(AVAILABLE RECORDS):

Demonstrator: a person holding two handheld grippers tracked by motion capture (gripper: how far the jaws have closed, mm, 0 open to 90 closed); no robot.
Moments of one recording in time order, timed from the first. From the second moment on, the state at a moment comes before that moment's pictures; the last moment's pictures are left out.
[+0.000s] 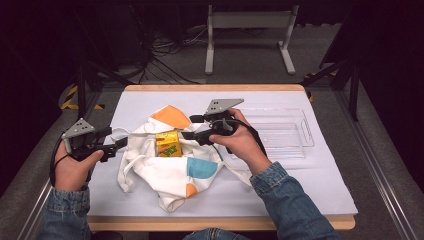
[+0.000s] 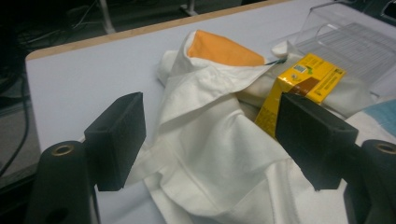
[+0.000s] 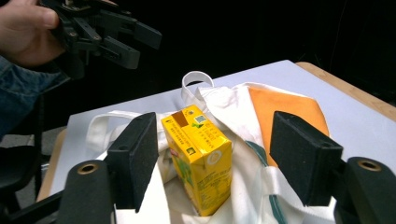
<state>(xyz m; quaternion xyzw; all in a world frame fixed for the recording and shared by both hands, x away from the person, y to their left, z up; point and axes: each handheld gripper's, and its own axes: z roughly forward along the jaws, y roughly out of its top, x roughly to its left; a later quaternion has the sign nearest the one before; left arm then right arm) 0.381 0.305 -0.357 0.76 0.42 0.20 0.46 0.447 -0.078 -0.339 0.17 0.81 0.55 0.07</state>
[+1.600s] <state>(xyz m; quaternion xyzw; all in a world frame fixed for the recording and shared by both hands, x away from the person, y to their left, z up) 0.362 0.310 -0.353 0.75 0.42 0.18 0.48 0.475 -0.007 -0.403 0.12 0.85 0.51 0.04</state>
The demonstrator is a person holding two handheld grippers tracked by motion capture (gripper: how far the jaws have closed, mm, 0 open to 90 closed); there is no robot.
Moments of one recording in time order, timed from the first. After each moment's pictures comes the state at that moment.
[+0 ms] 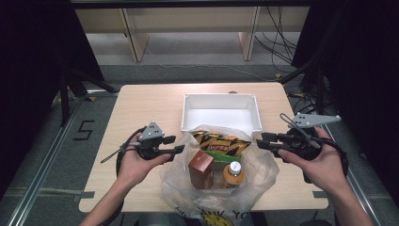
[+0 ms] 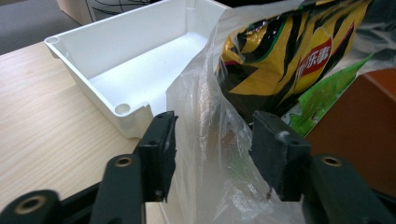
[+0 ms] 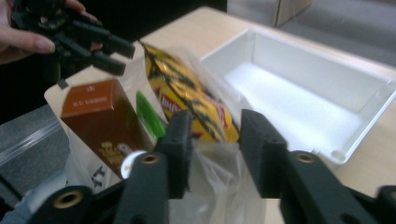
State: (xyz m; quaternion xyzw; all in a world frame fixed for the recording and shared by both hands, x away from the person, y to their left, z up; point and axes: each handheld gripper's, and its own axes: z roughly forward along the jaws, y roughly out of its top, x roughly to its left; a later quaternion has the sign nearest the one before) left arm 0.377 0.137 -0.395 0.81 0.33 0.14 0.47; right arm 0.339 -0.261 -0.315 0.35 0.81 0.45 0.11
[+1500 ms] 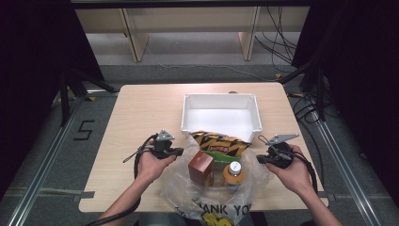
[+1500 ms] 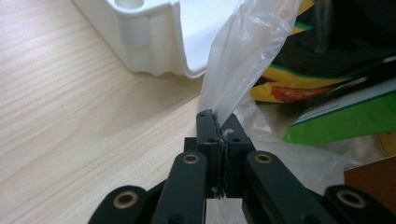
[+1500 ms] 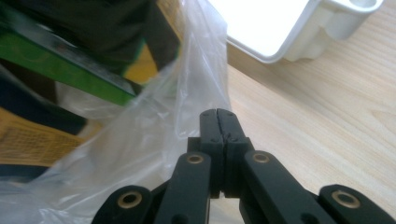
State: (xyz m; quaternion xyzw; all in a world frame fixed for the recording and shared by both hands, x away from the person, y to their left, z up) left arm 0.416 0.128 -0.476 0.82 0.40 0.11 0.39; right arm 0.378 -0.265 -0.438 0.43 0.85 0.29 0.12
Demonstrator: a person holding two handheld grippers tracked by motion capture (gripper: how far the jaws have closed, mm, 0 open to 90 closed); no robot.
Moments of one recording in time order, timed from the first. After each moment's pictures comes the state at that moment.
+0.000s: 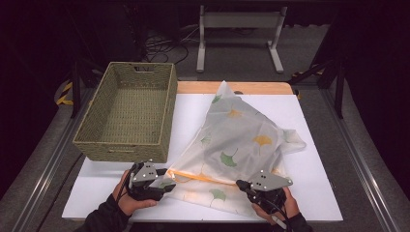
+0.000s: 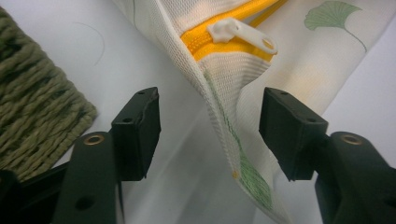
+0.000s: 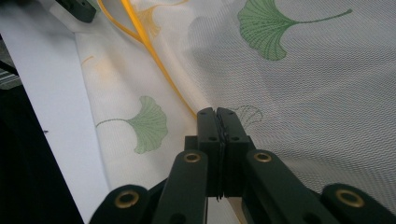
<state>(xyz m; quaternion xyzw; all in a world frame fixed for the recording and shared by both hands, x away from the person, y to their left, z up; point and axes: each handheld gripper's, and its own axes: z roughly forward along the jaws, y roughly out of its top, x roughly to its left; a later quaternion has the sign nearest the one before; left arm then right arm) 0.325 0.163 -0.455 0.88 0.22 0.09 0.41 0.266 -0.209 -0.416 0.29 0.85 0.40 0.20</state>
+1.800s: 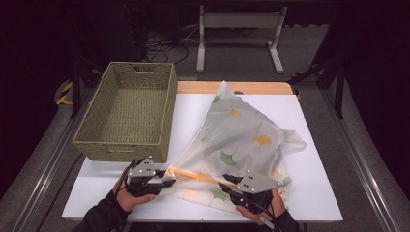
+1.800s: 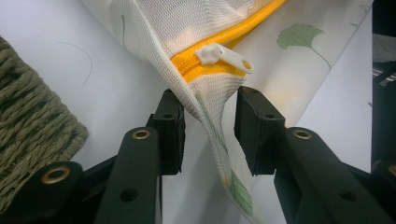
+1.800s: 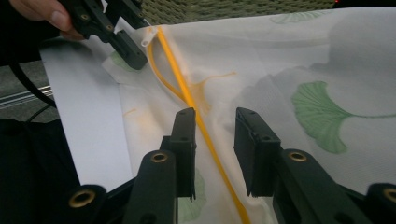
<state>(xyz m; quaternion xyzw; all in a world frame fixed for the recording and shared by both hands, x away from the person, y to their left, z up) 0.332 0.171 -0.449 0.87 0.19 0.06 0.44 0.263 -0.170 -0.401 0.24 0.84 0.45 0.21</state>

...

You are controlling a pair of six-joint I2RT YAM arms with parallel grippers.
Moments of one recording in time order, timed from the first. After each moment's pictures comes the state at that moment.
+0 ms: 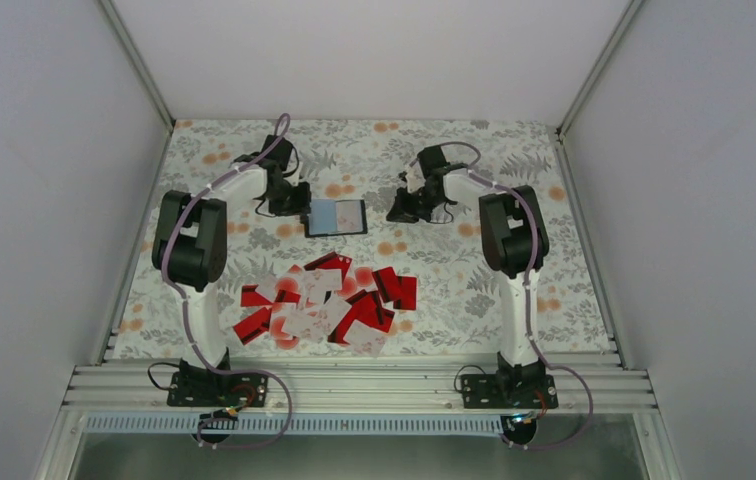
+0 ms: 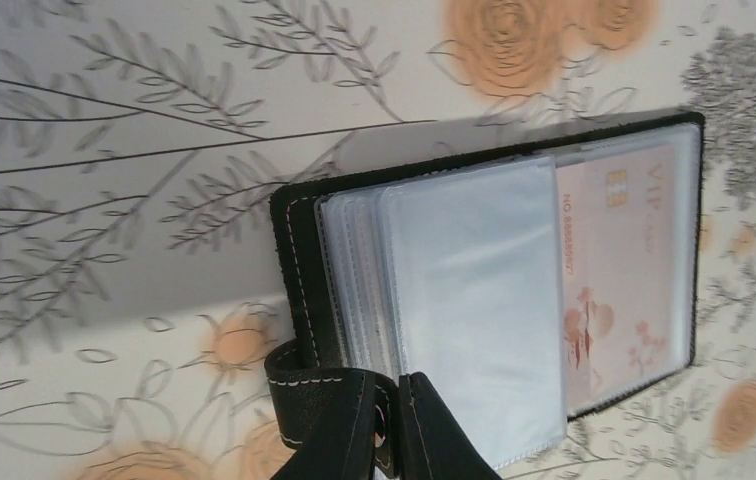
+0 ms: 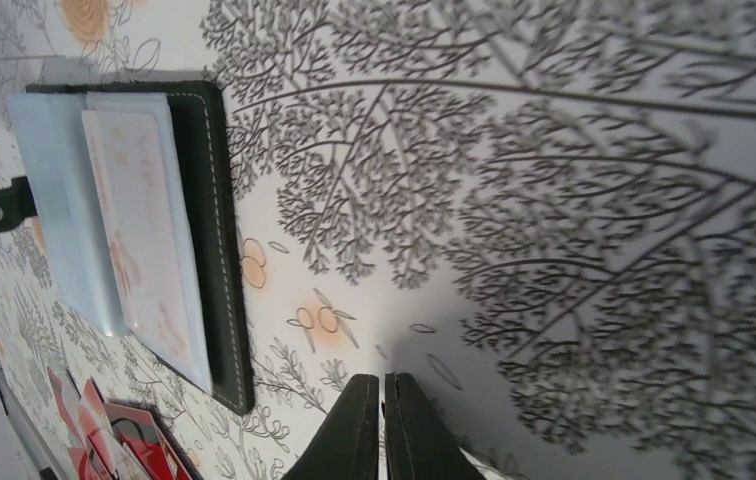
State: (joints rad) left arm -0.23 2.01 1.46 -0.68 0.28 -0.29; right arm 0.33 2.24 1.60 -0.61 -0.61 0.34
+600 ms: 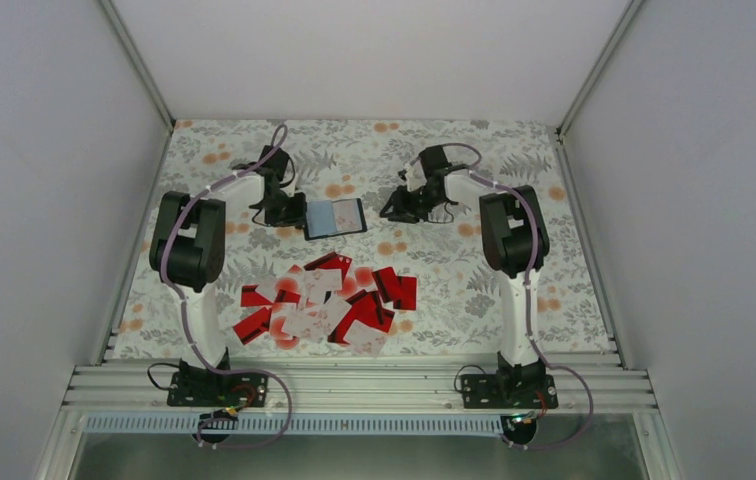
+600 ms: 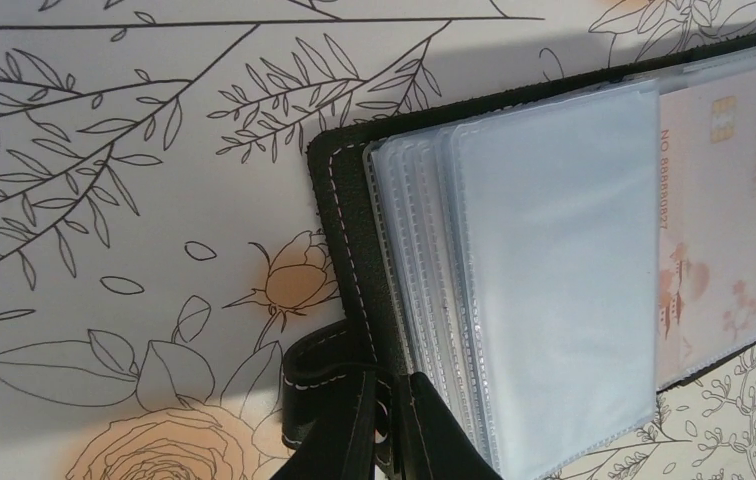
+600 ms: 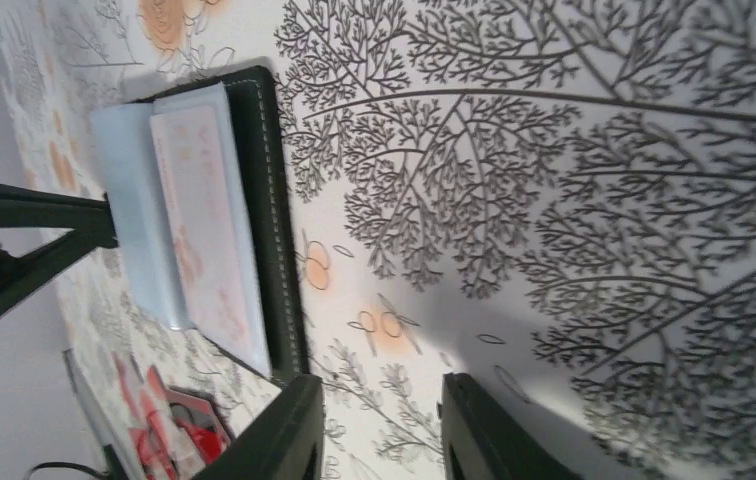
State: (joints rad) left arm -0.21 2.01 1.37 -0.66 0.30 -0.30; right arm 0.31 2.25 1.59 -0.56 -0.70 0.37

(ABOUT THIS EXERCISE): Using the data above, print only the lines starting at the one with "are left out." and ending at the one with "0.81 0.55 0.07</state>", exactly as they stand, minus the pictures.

(REPLY):
Moments of one recording in time order, timed from the first. From the second moment on, the state at a moment comes before that moment's pictures; the last moment's pictures are left out.
[+0.000s] 
[+0.000s] 
[+0.000s] 
<state>(xyz m; quaternion xyzw; all in a world frame fixed for the recording and shared by both hands, x away from the person, y to their left, z up; point and axes: each handheld gripper's, and its own axes: z roughly forward along the jaws, y roughly out of its top, x roughly to its left; a later quaternion has the sign nearest the one before; left arm then right arm) 0.381 0.305 -0.357 0.76 0.42 0.20 0.46 0.447 -0.078 -0.339 0.17 0.81 0.55 0.07</state>

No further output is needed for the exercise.